A friend's daughter, a recent college graduate, was living in New Orleans and called her mom to say "everything's fine" after the hurricane went through on Monday. After the levees broke there was no word from her until Saturday when she got out. I got this email today:
Thanks everybody for your prayers for Jessica Carroll stuck in New Orleans, and her family. I've rec'd several emails asking about her.... She was able to get out late Saturday nite. A small group of her neighbors (including a retired fireman) were able to hike out to a vehicle stashed on high ground before the storm. They put boards on trolley tracks and drove a little, moved the boards, drove a little more, and were able to get to the highway where the National Guard told them to turn back. Apparently they were not letting people out under their own power. Their vehicle joined with some NBC vehicles and broke through the road block (!) and were able to get to Mississippi about 11:00 p.m. (where our Leelanau County food is being delivered). Sounds like it was a horrendous journey. She's now made it to Baton Rouge and is with her sister who brought her clothes, etc. They will be making their way to Chicago soon. She was able to get out with her 14-year-old cat in a back pack, some photos, and her toothbrush.

So many questions about this short narrative. Why were cell phone communications knocked out and why weren't they restored sooner? Turn back? How? Why? After the week that was, do they really expect people to trust the authorities to take care of them?

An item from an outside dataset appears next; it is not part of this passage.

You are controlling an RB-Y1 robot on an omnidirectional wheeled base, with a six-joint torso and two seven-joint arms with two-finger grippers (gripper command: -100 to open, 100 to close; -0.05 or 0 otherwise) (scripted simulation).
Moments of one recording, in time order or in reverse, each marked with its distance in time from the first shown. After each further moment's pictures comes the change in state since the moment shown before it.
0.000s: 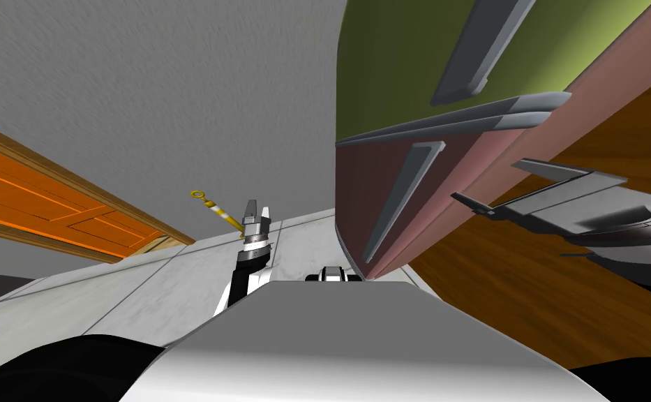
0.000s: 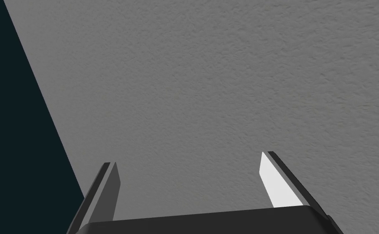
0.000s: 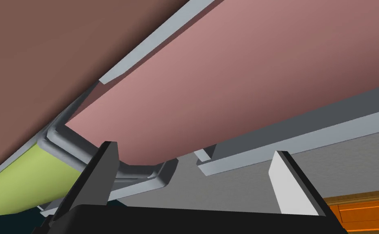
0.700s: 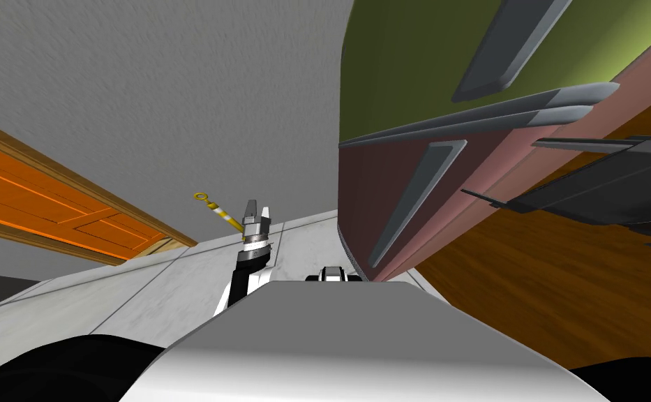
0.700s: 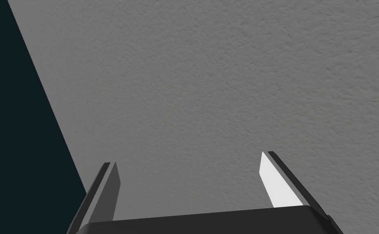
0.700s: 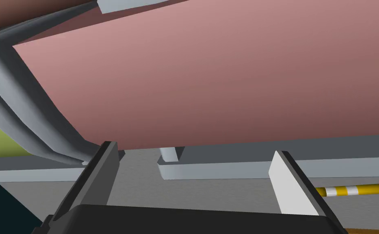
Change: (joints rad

On Thursday there was a horse trailer set up outside Hansen's grocery taking donations of food, clothing, and household goods for hurricane victims. Anna was excited when I put pop-top cans of spaghetti into our cart, but I told them they weren't for us. I also bought a can of Similac, being sure to explain to Anna that mothers who had chosen to breast feed would not have to worry about finding clean bottles, formula, or clean water to mix it with.

The horse trailer was a local spontaneous effort. People bought extra groceries and brought clothing from home. Others stayed for hours to sort and box items. On Friday the trailer left for the International Aid warehouse in Spring Lake, Michigan. By Sunday noon, food was in the mouths of hungry people in Mississippi. The trailer is back at Hansen's, with another at the Leelanau Enterprise building, and another at Plantmasters.

On the news today, it's all about who should have done what. Meanwhile I am looking at the gas prices and anticipating a hard winter, at least financially. The kids started back to school today, so it is time to start canning tomatoes, peaches, and pears.